Saturday 4 April 2009

Beware small men playing banjos...

Andy, as you know, is away at BSAVA Congress in Birmingham at the moment, filling his suitcase with free pens, notepads, cat toys and pompom advertising bugs despite the fact I've told him not to because we still haven't got through the lot he collected 2 years ago. I went to Birmingham once. I shan't be going back. It was too full of many-laned roads leading nowhere, it rained a lot and the people I encountered, were, I am afraid to say, not a friendly bunch. 'Pushy and loud' is the phrase that comes to mind. The whole experience upset my delicate Southern sensibilities. And my dislike of Birmingham is compounded by one of the regulars at the swimming pool I go to. She is Brummie and swims in a loud and pushy kind of way, causing tidal waves with her breast-stroke and hogging a whole lane with her aquaerobics so us up and downers have to swim around her and try not to drown.

Now before anyone gets huffy about my attitude towards Birmingham I should like to point out three things - 1) I have the right to pass an opinion on any subject 2) I have travelled around the country a bit and there are places I feel 'right' in and places I don't and 3) it's my blog and I'll grump if I want to.

Take Liverpool. Andy was living in Liverpool when we met. I like Liverpool. Very much. I like the people, and I like the cultural variety and the vastness of scenery. Ditto Norwich. Everything you could want from a City and more. I love Stratford-upon-Avon for the Shakespeare, the trees, the river and the Swan Hotel breakfast room. I don't like Oxford. Too many bicycles. I HATE London. You have no idea how much London freaks me out (unless you are Andy or Heather and have had the misfortune of travelling in London with me and seen me clinging to a pole in the Underground trying to fend off a panic attack via the medium of a bad temper). I like Bath for the history and architecture but I didn't like the 'feel' of the place and the people were sniffy. I like Canterbury, I don't like Tunbridge Wells. York is nice, if very tall. Manchester has potential if only it would stop raining each time I visit. We visited Banbury last year and I was very impressed. But then we went to a few of the surrounding villages one of which was incredibly creepy and I am surprised we made it out alive. I can't remember what it was called but it made me shiver.

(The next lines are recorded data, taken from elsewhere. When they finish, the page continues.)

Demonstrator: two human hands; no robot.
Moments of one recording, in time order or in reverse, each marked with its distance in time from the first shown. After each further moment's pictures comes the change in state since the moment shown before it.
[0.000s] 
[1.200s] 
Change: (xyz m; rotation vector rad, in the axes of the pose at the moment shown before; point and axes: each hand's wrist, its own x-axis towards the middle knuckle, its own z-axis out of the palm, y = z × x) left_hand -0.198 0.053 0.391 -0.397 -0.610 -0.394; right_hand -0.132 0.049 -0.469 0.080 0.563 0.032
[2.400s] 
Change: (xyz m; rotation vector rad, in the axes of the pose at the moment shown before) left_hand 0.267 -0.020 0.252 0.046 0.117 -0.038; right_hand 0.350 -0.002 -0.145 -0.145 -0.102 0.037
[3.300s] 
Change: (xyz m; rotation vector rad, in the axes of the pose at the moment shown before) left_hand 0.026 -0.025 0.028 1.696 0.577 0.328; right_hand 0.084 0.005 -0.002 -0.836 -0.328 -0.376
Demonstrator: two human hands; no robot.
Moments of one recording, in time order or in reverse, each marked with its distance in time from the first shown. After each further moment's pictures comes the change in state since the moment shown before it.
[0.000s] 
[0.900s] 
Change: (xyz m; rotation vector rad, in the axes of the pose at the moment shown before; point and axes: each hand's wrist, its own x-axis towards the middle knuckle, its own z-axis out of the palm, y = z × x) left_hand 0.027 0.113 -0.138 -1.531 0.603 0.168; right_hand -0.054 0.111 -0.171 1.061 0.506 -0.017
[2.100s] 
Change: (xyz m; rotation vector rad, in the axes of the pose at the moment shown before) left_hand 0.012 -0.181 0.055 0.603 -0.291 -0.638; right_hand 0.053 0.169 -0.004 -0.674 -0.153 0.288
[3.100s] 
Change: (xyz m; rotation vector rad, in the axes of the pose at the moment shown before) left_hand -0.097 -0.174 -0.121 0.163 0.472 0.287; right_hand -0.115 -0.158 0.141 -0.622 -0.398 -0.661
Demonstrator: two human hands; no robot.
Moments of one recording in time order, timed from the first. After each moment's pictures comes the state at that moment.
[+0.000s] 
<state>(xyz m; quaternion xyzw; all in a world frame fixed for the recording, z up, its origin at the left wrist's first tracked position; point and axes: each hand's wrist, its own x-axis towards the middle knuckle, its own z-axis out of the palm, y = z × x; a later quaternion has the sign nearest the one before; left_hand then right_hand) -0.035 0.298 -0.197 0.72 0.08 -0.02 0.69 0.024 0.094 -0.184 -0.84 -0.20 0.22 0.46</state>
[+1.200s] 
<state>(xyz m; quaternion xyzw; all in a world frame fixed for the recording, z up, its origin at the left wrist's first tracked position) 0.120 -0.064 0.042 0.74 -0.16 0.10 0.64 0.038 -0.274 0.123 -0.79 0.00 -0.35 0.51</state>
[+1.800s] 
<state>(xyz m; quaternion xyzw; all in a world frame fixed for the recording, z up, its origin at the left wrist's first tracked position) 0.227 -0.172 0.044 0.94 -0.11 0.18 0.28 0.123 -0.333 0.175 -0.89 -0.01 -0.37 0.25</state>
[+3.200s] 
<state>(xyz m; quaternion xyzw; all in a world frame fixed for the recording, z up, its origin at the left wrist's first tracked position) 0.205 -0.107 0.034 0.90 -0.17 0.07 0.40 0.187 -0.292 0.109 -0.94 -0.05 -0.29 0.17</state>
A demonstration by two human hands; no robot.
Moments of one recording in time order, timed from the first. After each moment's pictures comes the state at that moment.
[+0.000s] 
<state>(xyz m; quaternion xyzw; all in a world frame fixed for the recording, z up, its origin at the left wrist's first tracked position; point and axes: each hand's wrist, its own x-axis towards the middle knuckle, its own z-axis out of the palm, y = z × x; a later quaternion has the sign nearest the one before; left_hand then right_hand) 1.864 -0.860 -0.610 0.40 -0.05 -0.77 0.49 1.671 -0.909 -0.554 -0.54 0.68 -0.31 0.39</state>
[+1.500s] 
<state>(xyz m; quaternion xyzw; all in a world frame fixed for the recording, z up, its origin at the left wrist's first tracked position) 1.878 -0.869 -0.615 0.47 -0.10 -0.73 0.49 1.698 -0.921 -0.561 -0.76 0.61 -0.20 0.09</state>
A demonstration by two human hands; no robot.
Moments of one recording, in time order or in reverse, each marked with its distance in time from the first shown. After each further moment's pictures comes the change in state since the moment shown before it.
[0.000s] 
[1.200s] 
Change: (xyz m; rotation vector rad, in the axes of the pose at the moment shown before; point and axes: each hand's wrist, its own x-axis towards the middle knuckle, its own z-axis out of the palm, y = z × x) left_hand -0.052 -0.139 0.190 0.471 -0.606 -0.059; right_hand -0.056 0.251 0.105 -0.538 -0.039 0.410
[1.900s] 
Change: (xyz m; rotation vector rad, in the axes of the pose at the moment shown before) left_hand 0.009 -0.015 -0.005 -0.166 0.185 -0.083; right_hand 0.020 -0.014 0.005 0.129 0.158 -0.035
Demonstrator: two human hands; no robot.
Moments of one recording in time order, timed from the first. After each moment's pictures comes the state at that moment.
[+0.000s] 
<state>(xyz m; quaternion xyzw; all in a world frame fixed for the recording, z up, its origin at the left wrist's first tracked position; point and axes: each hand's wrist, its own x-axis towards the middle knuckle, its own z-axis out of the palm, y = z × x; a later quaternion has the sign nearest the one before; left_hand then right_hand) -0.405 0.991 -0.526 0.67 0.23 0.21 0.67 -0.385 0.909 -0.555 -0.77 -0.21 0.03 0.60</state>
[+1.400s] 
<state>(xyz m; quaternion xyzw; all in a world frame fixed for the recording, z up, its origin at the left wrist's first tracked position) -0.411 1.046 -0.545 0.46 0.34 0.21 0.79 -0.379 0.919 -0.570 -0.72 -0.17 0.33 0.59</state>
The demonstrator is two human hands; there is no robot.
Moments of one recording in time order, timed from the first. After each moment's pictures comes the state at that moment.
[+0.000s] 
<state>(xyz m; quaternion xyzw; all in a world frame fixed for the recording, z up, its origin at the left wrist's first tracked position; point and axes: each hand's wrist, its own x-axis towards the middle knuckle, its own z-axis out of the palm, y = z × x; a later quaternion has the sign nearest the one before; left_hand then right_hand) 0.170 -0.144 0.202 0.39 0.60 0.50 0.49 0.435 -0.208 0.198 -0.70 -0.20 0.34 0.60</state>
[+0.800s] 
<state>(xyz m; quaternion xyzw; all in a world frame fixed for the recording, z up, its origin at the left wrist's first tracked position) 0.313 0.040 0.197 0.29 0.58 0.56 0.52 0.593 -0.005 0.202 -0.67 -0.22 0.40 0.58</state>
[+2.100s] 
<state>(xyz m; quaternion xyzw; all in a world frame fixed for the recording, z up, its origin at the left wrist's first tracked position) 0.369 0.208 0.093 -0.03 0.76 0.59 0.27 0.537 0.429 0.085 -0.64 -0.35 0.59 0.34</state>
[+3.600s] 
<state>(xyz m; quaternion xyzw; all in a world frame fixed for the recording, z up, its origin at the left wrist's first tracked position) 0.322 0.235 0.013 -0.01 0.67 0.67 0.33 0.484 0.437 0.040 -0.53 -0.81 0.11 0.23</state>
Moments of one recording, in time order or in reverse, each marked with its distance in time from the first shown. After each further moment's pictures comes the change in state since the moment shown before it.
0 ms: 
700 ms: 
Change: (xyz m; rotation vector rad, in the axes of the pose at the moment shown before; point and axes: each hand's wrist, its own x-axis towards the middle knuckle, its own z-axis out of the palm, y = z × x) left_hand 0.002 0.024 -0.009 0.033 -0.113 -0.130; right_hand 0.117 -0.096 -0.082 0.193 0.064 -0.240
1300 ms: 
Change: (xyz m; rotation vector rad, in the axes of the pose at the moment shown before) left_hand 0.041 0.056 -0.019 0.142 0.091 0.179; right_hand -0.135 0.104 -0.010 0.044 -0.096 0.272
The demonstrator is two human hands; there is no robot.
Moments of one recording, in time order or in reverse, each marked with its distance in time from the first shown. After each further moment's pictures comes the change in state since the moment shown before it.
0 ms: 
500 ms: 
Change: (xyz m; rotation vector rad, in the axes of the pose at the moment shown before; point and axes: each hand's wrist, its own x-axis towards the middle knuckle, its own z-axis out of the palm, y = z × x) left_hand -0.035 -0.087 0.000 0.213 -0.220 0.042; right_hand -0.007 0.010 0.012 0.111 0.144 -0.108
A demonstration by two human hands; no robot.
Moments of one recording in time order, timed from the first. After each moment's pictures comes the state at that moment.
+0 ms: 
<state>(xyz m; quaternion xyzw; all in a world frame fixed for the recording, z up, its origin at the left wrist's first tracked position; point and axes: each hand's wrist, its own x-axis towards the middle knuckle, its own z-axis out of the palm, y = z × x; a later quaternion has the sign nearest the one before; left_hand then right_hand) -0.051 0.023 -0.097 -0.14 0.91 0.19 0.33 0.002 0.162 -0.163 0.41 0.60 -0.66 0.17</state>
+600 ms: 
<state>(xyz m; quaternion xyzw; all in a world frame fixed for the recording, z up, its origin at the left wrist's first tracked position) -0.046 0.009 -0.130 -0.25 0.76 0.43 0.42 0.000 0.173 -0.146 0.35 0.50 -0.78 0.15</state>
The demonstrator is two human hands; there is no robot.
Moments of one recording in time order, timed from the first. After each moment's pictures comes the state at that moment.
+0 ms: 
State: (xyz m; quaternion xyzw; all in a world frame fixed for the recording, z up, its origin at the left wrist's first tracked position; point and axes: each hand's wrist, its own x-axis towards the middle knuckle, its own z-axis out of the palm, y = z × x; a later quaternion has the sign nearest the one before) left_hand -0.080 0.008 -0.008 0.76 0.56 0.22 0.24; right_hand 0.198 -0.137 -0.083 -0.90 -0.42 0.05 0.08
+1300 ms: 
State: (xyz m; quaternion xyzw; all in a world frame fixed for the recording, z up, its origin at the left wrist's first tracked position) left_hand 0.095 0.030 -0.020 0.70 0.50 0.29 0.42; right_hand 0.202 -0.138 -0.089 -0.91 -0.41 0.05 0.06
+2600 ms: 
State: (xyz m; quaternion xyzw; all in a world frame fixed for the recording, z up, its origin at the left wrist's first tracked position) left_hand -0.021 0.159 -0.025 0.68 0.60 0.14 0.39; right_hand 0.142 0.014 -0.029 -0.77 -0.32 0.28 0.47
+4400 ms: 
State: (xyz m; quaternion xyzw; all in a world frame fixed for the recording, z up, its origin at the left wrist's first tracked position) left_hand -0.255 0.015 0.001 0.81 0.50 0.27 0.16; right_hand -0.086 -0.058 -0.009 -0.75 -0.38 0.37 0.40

So, you see, I am open-minded about places. I visit, I assess and I make a decision one way or another. And I shan't be going back to Birmingham. Or Kenilworth. (They claimed to have a castle but we couldn't find it.)

Andy is staying in a hotel in a room with no window. What's that all about? Bizarrely, the room does have a whirlpool bath. What kind of trade off is that? No daylight, but you can have a fuzzy bath in the dark. Sounds like a shonky fairground attraction to me. Anyway, Andy has been phoning and texting regularly mostly, I think, to make sure I'm not filling the front garden with bee-hives. He tells me he found a trade stand at the exhibition that made neckbraces for parrots to stop them feather plucking. He thinks we should get one for Mrs Slocombe. I think, that'll make for an amusing blog post with pictures. And then he calls yesterday to tell me he is being taken to dinner by a group of drug company reps who, as a side-line, play in a folk music band.

There were a couple of phrases in that conversation that made me suspicious. One was 'drug' and the other was 'folk music band'.

'They play folk music?' I say.
'Yes,' said Andy. 'They're going to play at the cabaret tomorrow evening.'
'And they are drug company reps and they want to take you out to dinner?' I say.
'Yes,' said Andy. 'Free food! Apparently a lot of the drug company reps are doing it. Taking vets out for free dinners.'

I am not liking the sound of this. It sounds like a PLOT to me. A plot to mass kidnap all the veterinary surgeons in the country by lulling them into a false sense of security with banjo playing and tambourine banging and hey nonny no, and then drugging them with horse pills and the next thing they know they'll be waking up in some underground mine with bags on their heads, digging for diamonds.

Or something like that. Give me time and I'll be able to come up with something more inventive and/or sinister.

Andy laughs at my notion. 'It's just a sales technique,' he says.
'Well, you say that,' I say. 'Just keep your back to the wall and buy your own drinks, that's my advice.'

This morning I text Andy to make sure he hasn't been kidnapped by a band of smooth-talking, banjo-playing mafia-manics. He is fine. Or so he says. I reckon last night was only stage one in their kidnap plot. Last night they planted subliminal messages inbetween the pudding and coffee 'n' mints. Tonight will be the night they strike. One thwack on a tambourine and it'll be zombie city in Birmingham.

Not that anyone will be able to tell the difference.

P. S No deliberate offence intended. It's been a long three days in the house on my own with only cats and chickens for company.

'You're telling us,' says Mrs Miggins.